In conclusion, AI-based technology is expanding rapidly and is applied in many areas of health care. The ethical aspects and issues of applying AI are extendedly discussed in the literature, however, no universally accepted comprehensive framework for ethical AI development and implementation in healthcare has been developed. Ethics Guidelines for trustworthy AI is a comprehensive but non-binding framework that provides guidance and recommendations for AI developers. However, the lack of practical methods to test AI-based technologies for their ethical function and implementation is very clear. In addition, several groups of stakeholders, such as vulnerable populations, healthcare providers and managers of healthcare organizations are clearly underrepresented in the current discussion about ethical issues of AI application in healthcare.

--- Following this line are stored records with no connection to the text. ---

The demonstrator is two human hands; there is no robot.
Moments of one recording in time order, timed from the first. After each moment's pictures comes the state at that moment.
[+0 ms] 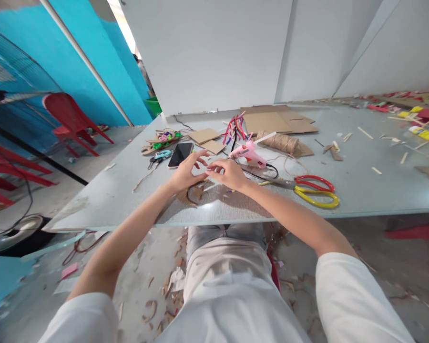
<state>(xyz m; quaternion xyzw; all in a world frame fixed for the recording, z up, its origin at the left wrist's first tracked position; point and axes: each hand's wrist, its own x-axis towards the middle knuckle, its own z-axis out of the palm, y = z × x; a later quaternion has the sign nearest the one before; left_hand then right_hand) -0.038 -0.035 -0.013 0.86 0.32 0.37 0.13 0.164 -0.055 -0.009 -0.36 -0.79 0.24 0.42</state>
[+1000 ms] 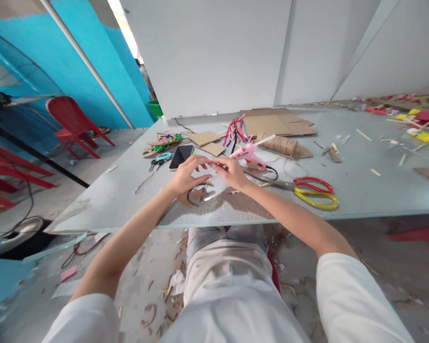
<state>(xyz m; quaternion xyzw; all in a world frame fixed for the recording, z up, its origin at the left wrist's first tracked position) -0.036 -0.045 -0.007 0.87 0.28 0.39 0.06 0.166 -0.050 -0.007 -0.35 -0.75 0.27 0.49</state>
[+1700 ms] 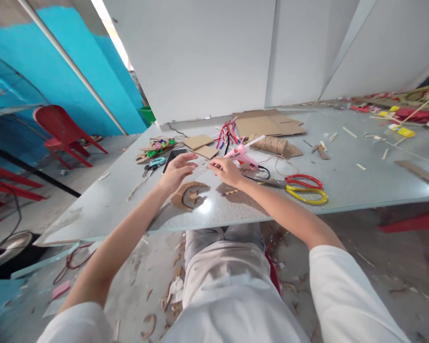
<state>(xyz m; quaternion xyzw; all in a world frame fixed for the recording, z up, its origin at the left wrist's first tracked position) -0.034 -0.030 -0.005 0.63 0.37 0.50 0.47 0.177 -0.032 -0.016 -0.37 -0.78 0.25 0.44</state>
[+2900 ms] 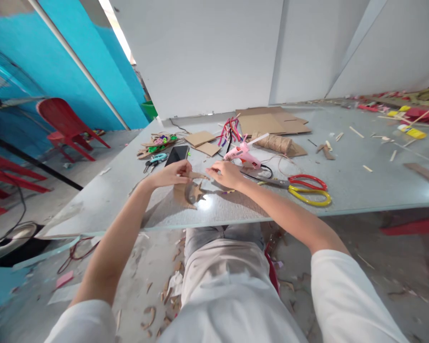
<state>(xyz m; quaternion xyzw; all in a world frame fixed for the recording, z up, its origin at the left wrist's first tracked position) -0.073 -0.029 0.015 0.86 0.39 0.19 0.26 0.175 -0.038 -0.021 -0.41 -0.84 0.13 0.34</state>
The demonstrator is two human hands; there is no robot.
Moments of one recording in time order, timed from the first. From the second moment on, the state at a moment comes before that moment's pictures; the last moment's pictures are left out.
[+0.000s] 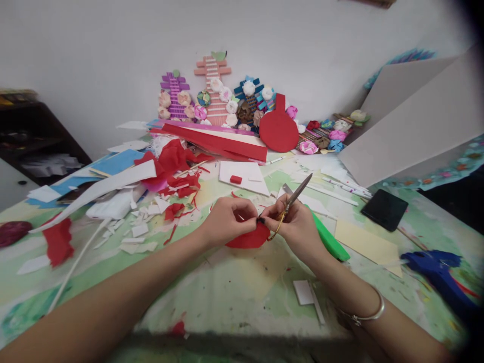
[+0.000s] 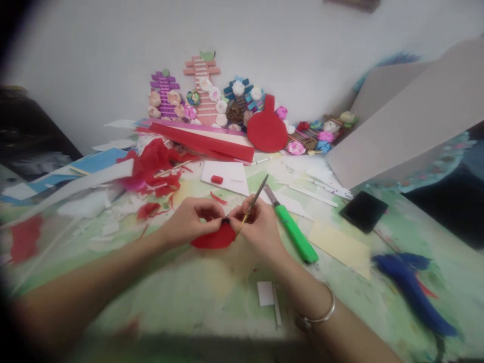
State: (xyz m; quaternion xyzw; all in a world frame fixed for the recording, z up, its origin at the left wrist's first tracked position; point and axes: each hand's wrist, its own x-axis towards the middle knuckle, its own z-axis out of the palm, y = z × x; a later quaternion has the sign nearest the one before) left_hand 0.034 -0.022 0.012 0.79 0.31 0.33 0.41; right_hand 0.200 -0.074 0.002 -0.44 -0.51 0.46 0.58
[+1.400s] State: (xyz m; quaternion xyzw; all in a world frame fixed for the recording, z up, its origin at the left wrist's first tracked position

9 Suggestions for further research

Given the lack of practical methods or frameworks to test for adherence to upholding ethical principles during the whole life cycle of AI-based technology in healthcare, further research to develop such practical tools are needed in the future.

In addition, further research is needed to identify different stakeholders, users and beneficiaries of AI-based technology in healthcare and to engage with them in a discussion about AI ethics and practical solutions to ensure ethical AI. There is a need for interdisciplinary collaboration between different stakeholders, regulatory and legislative authorities to ensure ethical AI, transparency in implementation and timely reporting of both best practice and lessons learned, and to inform how to best built sound governance models to support the implementation of harmonized ethical frameworks. Due consideration for public health and global health implications is also needed in terms of research priorities, to address equity and diversity challenges.